Associate Professor Travis Johnson
Group leaderCell signalling, rare metabolic disease, and preclinical therapeutic discovery
Associate Professor Travis Johnson is a geneticist and cell and developmental biologist whose research seeks to understand the molecular basis of rare inherited metabolic diseases and translate these discoveries into new therapies. After completing his PhD in Genetics at Monash University in 2010, he established an internationally recognised research program investigating how cell signalling and protein trafficking regulate development and disease. His laboratory now combines functional genomics, developmental biology, metabolism and physiology to uncover disease mechanisms and develop precision nutrition and drug repurposing therapies for childhood dementias, inherited metabolic disorders, and other severe genetic conditions that impact children.
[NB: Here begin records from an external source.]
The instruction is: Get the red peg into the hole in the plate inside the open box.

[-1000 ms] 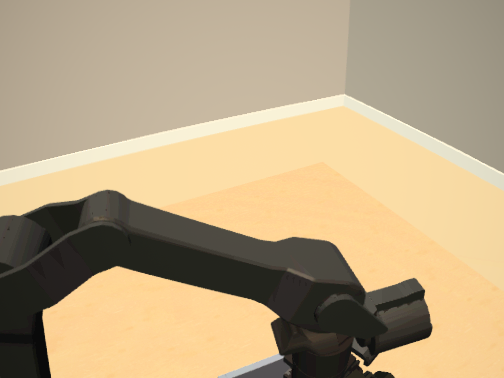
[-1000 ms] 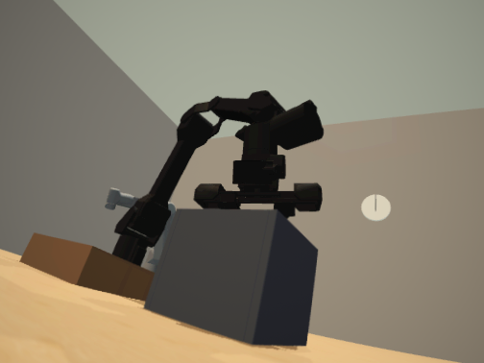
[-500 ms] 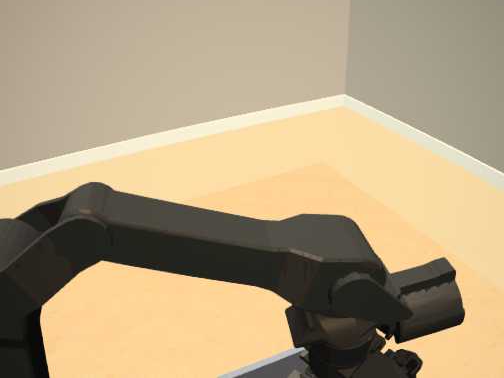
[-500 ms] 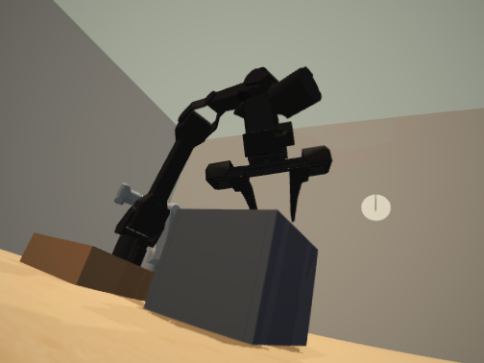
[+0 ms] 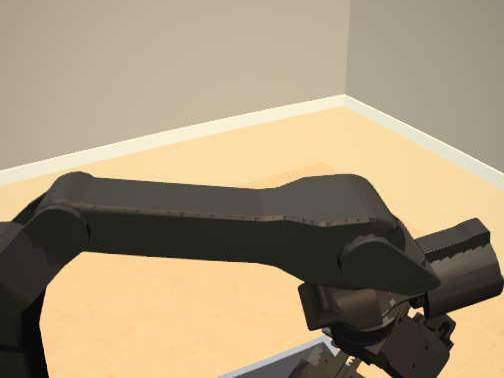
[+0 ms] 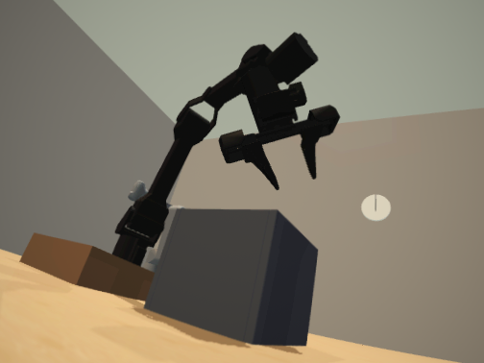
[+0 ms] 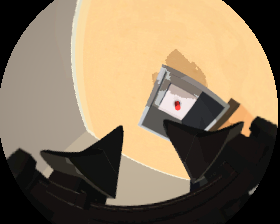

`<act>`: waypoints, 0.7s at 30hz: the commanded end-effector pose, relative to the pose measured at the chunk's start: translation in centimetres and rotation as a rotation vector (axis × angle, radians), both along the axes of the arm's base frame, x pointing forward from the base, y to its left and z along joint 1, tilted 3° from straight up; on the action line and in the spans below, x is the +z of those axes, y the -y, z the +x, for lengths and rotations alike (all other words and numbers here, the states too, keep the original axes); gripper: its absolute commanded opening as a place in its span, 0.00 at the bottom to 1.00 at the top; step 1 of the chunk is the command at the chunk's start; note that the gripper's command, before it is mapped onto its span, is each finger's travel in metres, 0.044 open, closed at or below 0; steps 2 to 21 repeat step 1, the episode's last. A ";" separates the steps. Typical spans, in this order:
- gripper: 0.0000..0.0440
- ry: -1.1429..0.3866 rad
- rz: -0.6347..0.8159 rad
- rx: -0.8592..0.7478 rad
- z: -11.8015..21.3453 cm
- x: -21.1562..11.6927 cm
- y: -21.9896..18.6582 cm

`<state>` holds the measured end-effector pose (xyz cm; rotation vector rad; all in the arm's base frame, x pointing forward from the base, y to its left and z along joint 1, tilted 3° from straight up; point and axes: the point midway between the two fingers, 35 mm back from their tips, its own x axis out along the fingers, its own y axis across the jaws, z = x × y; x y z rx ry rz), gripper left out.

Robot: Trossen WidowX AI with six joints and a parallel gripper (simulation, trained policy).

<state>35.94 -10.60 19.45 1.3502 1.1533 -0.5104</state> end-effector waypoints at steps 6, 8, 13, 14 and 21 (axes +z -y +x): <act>0.62 0.072 -0.003 0.024 0.4 2.4 0.2; 0.62 0.072 -0.003 0.024 0.4 2.4 0.2; 0.62 0.072 -0.003 0.024 0.4 2.4 0.2; 0.62 0.072 -0.003 0.024 0.4 2.4 0.2; 0.62 0.072 -0.003 0.024 0.4 2.4 0.2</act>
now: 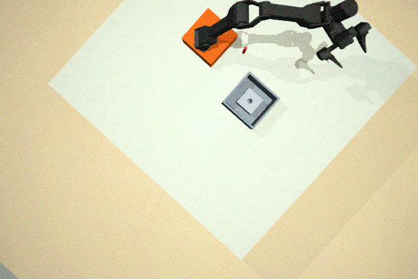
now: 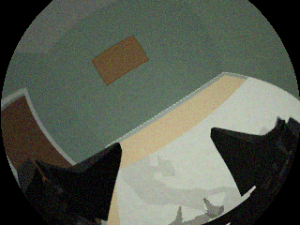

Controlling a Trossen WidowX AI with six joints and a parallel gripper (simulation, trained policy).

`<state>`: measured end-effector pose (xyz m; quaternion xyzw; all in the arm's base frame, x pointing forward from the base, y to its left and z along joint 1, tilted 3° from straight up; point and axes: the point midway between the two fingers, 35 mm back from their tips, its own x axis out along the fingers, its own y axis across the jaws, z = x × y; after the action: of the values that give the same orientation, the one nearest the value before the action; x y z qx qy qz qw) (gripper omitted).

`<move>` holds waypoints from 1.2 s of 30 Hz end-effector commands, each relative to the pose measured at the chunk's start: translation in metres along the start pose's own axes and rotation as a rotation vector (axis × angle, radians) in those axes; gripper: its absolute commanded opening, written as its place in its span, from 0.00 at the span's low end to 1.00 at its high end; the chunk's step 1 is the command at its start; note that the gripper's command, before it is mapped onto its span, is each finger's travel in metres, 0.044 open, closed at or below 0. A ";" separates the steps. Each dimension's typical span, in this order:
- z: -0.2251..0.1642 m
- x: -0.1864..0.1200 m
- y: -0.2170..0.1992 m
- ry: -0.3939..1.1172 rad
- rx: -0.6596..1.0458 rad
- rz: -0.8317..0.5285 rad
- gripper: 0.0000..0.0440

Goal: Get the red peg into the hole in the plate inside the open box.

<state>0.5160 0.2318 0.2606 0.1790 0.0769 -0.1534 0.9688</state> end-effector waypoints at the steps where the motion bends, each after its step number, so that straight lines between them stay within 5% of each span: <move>1: 0.010 -0.006 -0.016 0.077 -0.084 -0.017 1.00; 18: 0.022 -0.078 -0.113 0.502 -0.262 -0.105 1.00; 36: -0.053 -0.180 -0.195 0.949 -0.210 -0.320 1.00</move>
<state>0.2963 0.1274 0.1963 0.1111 0.5244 -0.1804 0.8247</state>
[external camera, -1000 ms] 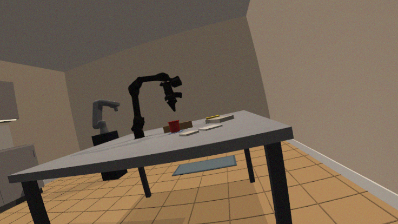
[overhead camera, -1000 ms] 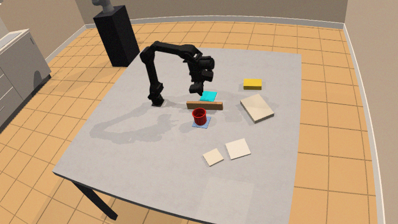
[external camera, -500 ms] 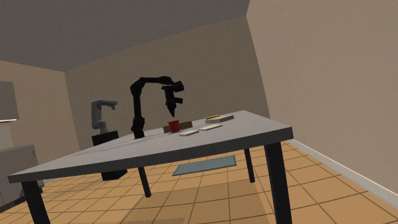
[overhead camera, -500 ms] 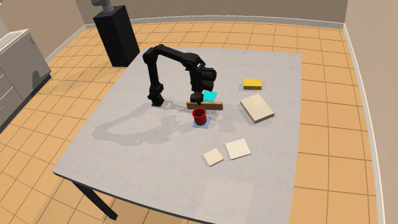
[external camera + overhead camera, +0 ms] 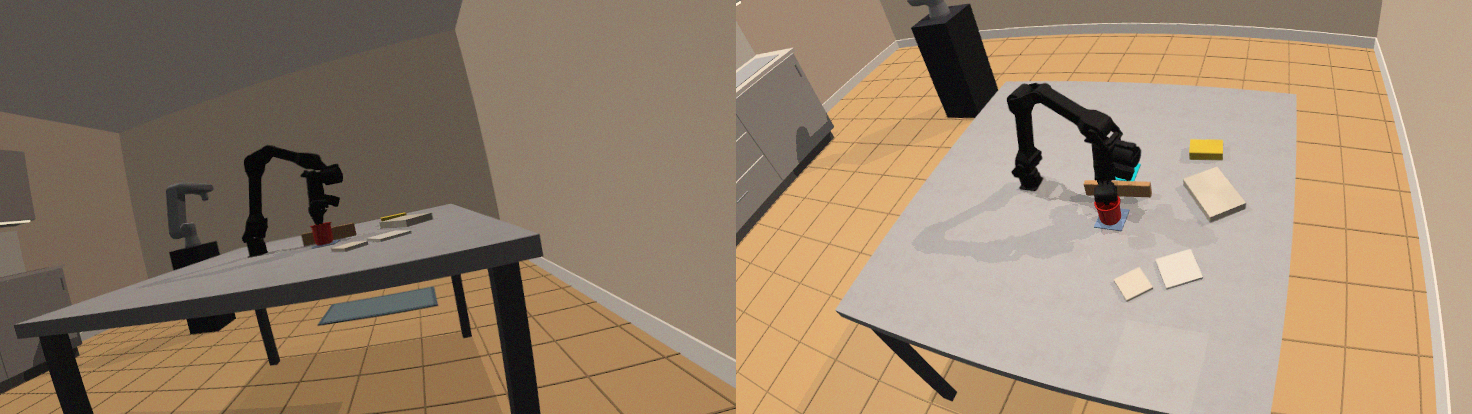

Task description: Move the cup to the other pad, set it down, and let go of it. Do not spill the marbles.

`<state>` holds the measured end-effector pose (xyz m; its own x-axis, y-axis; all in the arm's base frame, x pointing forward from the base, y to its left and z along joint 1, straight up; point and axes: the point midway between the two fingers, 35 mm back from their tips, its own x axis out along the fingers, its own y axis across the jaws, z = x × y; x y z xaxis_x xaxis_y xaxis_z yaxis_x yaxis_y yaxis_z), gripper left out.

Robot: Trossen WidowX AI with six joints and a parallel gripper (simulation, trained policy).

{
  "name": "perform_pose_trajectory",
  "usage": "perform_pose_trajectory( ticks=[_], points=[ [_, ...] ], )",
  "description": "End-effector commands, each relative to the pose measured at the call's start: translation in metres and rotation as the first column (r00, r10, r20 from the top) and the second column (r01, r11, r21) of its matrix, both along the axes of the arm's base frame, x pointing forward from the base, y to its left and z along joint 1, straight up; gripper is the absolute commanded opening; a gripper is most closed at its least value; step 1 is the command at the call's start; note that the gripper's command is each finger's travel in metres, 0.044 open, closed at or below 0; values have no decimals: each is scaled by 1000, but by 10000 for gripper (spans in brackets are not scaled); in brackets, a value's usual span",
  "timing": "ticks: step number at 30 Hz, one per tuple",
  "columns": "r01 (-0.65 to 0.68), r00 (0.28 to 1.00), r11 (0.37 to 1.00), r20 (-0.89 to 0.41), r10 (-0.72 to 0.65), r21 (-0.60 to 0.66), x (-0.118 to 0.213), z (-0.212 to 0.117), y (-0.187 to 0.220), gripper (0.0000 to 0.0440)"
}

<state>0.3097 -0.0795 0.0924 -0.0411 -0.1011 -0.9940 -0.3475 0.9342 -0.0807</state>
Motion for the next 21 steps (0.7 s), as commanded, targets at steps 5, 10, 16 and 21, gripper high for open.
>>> perform_pose_trajectory(
  ticks=[5, 10, 16, 21],
  points=[
    [-88, 995, 996, -33, 89, 24, -3, -28, -3, 167],
    [-163, 985, 986, -55, 165, 32, -6, -40, -5, 40],
    [-238, 968, 970, -65, 240, 43, -7, -37, -5, 0],
    [-291, 954, 955, -61, 294, 50, -5, -25, -4, 0]
  ],
)
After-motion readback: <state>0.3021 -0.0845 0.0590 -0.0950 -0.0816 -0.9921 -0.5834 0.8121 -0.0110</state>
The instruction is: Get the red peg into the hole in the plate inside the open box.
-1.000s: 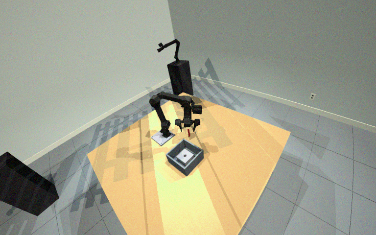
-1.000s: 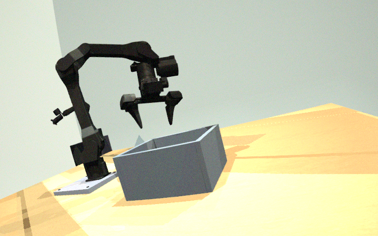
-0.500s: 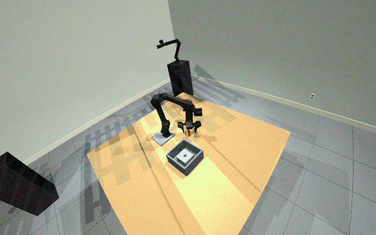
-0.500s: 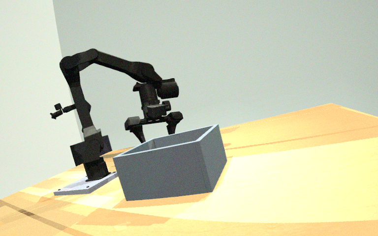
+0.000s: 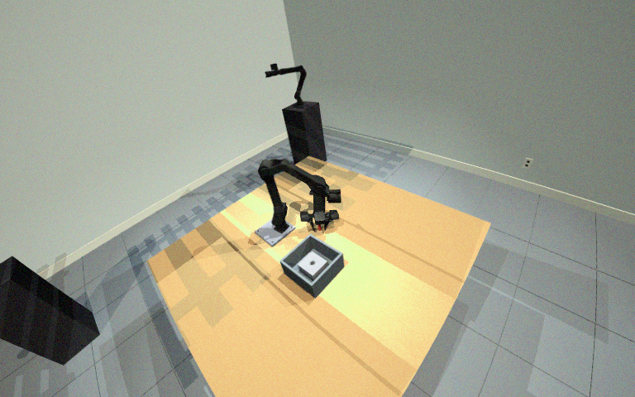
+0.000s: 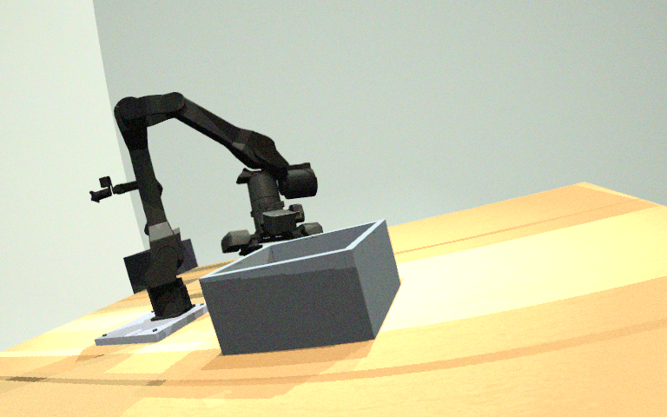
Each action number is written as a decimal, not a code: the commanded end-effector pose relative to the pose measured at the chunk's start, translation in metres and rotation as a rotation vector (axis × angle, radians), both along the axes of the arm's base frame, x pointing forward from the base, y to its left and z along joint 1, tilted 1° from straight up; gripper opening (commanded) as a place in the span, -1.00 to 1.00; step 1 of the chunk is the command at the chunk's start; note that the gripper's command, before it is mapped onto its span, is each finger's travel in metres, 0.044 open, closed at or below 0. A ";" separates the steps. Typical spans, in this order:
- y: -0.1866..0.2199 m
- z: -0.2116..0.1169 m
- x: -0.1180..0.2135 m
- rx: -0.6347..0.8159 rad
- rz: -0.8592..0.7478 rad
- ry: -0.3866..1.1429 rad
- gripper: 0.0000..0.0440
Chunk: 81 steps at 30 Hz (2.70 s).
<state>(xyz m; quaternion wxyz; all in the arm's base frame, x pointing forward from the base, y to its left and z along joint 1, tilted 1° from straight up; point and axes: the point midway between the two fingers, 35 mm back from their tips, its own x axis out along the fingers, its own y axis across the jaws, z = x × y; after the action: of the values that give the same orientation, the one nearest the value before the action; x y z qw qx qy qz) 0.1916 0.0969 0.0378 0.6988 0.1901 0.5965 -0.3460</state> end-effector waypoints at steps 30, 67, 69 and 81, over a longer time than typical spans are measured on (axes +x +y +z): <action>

Travis leads the Cell Signalling and Rare Metabolic Disorders Group at La Trobe University and has held prestigious ARC DECRA and Future Fellowships. His research integrates multiple model organisms, including fruit flies, zebrafish, and mice, with high-throughput compound and dietary screening, AI-assisted phenotypic analysis and innovative experimental technologies to rapidly move from gene discovery to preclinical therapeutic candidates. He is passionate about building new research tools and collaborative pipelines that accelerate rare disease research and bring practical treatment opportunities closer to patients and their families.